**EXERCISE PROMPT**
Would you return every entry, exactly as it is written?

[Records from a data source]

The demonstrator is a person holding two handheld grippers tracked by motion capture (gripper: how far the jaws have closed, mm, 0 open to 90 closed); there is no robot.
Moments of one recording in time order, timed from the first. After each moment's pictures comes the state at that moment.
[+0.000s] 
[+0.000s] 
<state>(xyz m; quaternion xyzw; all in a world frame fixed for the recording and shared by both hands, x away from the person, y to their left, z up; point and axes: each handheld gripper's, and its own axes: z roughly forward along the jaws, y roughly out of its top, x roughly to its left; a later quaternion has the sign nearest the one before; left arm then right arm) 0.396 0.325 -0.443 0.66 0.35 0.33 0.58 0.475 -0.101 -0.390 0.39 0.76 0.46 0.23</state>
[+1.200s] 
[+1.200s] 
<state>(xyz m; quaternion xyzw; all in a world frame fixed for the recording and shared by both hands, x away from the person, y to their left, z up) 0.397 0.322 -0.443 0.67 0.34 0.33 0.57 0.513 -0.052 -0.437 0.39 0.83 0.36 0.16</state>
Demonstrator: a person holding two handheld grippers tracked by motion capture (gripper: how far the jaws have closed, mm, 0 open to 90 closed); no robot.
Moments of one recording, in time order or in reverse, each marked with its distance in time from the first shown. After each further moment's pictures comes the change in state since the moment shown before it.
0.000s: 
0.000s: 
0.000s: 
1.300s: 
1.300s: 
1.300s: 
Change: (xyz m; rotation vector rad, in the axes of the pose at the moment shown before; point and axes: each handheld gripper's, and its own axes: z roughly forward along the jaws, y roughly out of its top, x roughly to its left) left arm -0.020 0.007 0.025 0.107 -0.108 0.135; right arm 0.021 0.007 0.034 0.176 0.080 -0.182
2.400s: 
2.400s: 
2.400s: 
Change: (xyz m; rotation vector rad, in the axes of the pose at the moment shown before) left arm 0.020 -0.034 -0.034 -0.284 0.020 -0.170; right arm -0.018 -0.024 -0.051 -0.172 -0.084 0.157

**OUTPUT FOR THIS TASK**
The demonstrator is a person holding two handheld grippers tracked by motion capture (gripper: how far the jaws have closed, mm, 0 open to 90 closed); there is no robot.
Moments of one recording in time order, timed from the first. After each moment's pictures comes the state at that moment.
[+0.000s] 
[+0.000s] 
<state>(xyz m; quaternion xyzw; all in a world frame fixed for the recording and shared by both hands, x away from the person, y to their left, z up; point and axes: each handheld gripper's, and its own axes: z roughly forward along the jaws, y roughly out of its top, x roughly to its left; a later quaternion has the sign nearest the one before; left arm then right arm) 0.396 0.325 -0.443 0.66 0.35 0.33 0.58 0.475 -0.101 -0.390 0.39 0.76 0.46 0.23</state>
[+1.200s] 
[+1.200s] 
<state>(xyz m; quaternion xyzw; all in a world frame fixed for the recording and shared by both hands, x away from the person, y to their left, z up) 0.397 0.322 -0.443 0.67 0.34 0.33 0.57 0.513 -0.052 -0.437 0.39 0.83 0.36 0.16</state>
Demonstrator: a person holding two handheld grippers tracked by motion capture (gripper: how far the jaws have closed, mm, 0 open to 90 closed); no robot.
Moments of one recording, in time order or in reverse, each marked with its distance in time from the first shown. After each further moment's pictures comes the change in state since the moment shown before it.
0.000s: 
0.000s: 
0.000s: 
1.300s: 
1.300s: 
1.300s: 
Change: (xyz m; rotation vector rad, in the axes of the pose at the moment shown before; point and axes: each handheld gripper's, and its own axes: z roughly forward along the jaws, y roughly out of its top, x roughly to its left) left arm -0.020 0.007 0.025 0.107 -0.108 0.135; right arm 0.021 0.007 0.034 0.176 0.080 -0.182
2.400s: 
2.400s: 
2.400s: 
Change: (xyz m; rotation vector rad, in the axes of the pose at the moment shown before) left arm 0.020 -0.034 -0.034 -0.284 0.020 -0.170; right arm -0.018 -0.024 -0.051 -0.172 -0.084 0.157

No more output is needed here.